Ghost Rider – Spirit of Vengeance in 3D (12A, 95mins, EOne)
Nicolas Cage returns in this sequel as Johnny Blaze, a motorcycle stunt rider back from the dead to rustle up Hell’s escaped souls. The first film was a commercial flop and sits most firmly in the ‘comic book movies no one wishes they made’ category. A Batman Begins-style reinvention (a back to basics, story rooted in reality approach after the Batman and Robin abomination), though, is sadly unlikely here. Instead, Cage lassos evil ones in 3D.
The Woman in the Fifth (15,m 83mins, Artificial Eye)
Ethan Hawke stars in this thriller as a US lecturer who flees to Paris after a scandal back home where he strikes up a relationship with Kristin Scott Thomas’s mysterious widower, who becomes one of the suspects in a murder case. Hawke and Scott Thomas are resolutely reliable, and they’re in the hands of a filmmaker – My Summer of Love helmer Pawel Pawlikowski – whose grasp on character and emotion are finely tuned.
DVDs OUT FEBRUARY 20…
Warrior (15, Lionsgate Home Ent)
Tom Hardy and Joel Edgerton star as brothers forced into fighting each other in the ring in a mixed martial arts contest, each bringing more than their own share of fraternal frailties, deep rooted fractious feelings and personal reasons for smacking seven shades of shit out of their opposite number to score the big cash prize. It’s Rocky all over, but the combat scenes are crunching, there is emotional heft to the brothers’ stories, and in the hands of Edgerton and Hardy, their characters’ journeys are never short of compelling.
Fright Night (15, Walt Disney Studios Home Entertainment)
Another Eighties classic retooled for the remake market, this time it’s Tom Holland’s vamp classic Fright Night, only the end product is not half as bad as it could have been. Anton Yelchin is the awkward teen who’s convinced – rightly – that his new nextdoor neighbour is a murderous, flesh-munching vampire. More than that, this vamp has the hots for his mum too. The action’s relocated to Las Vegas – the city where everyone is a night-stalker – with Yelchin as the geek-turned-chic teen (angsty and heroic in all the right places), Colin Farrell as the vamp (lacking bite) and David Tennant pretty much stealing the show as a tacky Vegas magician roped in to fight the undead.
Real Steel (12, Walt Disney Studios Home Entertainment)
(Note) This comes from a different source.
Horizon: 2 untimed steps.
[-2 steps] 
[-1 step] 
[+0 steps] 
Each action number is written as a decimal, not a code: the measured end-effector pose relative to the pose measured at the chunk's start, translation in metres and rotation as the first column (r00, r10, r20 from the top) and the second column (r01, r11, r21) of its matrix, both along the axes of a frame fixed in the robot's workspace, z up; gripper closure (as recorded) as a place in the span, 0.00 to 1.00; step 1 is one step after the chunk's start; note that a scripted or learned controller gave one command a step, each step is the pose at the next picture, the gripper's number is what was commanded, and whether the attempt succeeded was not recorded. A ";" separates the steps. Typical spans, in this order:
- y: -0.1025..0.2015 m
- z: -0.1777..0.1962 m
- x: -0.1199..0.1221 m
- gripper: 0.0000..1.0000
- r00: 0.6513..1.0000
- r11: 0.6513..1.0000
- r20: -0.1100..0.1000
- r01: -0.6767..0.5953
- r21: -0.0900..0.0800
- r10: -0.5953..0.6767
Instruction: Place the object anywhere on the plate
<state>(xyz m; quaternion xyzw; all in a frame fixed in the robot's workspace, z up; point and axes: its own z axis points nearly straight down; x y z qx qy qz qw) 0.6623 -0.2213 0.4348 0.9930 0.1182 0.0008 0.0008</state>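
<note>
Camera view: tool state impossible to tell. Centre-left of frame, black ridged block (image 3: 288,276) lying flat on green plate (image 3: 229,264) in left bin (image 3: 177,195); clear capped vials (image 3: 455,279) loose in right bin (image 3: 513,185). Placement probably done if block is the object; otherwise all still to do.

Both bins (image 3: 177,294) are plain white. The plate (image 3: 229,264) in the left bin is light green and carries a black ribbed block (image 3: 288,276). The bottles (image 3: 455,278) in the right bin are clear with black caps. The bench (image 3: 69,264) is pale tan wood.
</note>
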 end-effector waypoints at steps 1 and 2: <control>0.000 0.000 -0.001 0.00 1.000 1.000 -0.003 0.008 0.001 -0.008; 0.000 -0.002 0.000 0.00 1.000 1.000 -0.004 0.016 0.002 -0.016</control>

If Warrior was Rocky reincarnated, Real Steel is the bastard offspring of Sylvester Stallone’s Italian Stallion classic and Robot Wars. Hugh jackman is the former boxer who has been forced to give up on his career after people were replaced witih pugilist bots. He’s crap at his job though, has a bit of a gambling problem all of which is thrown in to disarray when his estranged son comes to stay for the summer, his exuberance for boxing, his passion for the fight, and his dedication to a principled, moral path meaning that everyone finds lessons they can learn. Taking a plucky underdog bot they find at the junkyard all the way to the big leagues, Sean Levy’s family-friendly flick is packed to the hilt with sports movie clichés, but manages to make them fresh, exciting and, most of all, weave in them in to a tale you actually care about.
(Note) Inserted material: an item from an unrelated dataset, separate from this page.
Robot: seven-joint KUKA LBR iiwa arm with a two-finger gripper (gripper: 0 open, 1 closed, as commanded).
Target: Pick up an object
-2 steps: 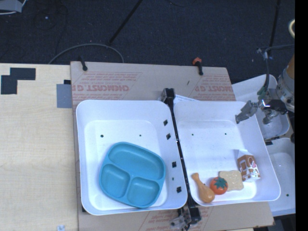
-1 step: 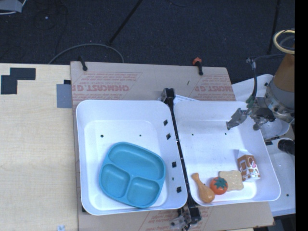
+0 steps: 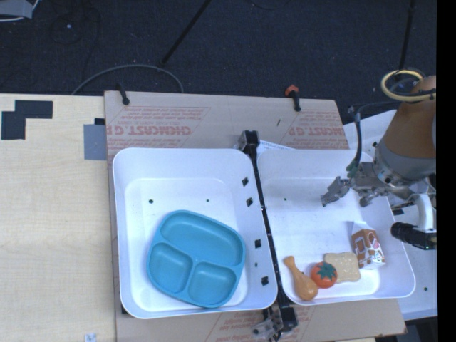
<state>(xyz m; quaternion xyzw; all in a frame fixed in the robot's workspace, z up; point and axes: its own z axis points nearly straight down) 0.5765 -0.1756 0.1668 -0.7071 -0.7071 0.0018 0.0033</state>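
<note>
White right bin (image 3: 306, 177) lay under my fingers (image 3: 347, 191), spread open and gripping nothing at frame right; the tomato (image 3: 324, 275) sat at lower right, well apart.

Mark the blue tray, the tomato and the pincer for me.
blue tray (image 3: 196, 257): camera view, on the divider ridge between its compartments.
tomato (image 3: 324, 275): camera view, on its red body.
pincer (image 3: 349, 189): camera view, midway between its fingertips.

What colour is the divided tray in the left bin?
The divided tray is light blue, seen clearly in the camera view.
</note>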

Don’t Be Afraid of the Dark (15, Optimum Home Entertainment)
Guillermo del Toro produces, with newboy Troy Nixey directing, this remake of an old 70s TV movie. An odd choice for a a rehash, you might think, the reason for this oddball choice though is that Dark was one of the first films to scare the young del Toro and the movie left its mark. Set in a lonely old stately mansion, there are ‘things’ under the stairs that want nothing but bad things to happen to the human inhabitants of the house. The lead is trimmed down from adult to a pre-teen (a brilliant Bailee Madison), but the critters themselves go from pale-skinned half-human figures to pint-sized – and CG-manifested – furry gremlins, which are not nearly half as scary. Horror for the underage, and a good way in to the genre, which is perhaps what del Toro intended all along.
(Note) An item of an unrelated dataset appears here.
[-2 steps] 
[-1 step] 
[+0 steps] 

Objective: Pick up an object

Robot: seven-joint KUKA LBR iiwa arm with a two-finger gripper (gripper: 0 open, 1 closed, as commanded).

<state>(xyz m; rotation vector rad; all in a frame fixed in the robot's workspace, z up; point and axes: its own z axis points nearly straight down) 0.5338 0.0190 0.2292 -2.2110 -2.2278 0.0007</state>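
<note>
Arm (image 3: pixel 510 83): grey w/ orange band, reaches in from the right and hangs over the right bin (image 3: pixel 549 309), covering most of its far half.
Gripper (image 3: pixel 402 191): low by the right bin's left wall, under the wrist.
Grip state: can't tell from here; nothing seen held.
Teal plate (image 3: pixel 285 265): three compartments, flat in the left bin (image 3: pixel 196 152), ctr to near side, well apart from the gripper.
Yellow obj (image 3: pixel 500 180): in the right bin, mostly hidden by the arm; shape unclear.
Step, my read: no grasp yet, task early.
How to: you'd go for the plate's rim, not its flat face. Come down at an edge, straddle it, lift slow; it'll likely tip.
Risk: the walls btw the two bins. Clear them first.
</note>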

There Be Dragons (15, G2 Pictures)
Roland Joffe’s Spanish Civil War drama tanked at the box office – less than USD $1m in return for its USD $37m budget – and was chastised for splicing battlefield action and carnage with dull historical musings and melodrama. It’s a fairly star-studded affair – Charlie Cox (Stardust), Dougray Scott (Mission Impossible 2) and Wes Bentley (American Beauty) but remains one for the curious and devoted only.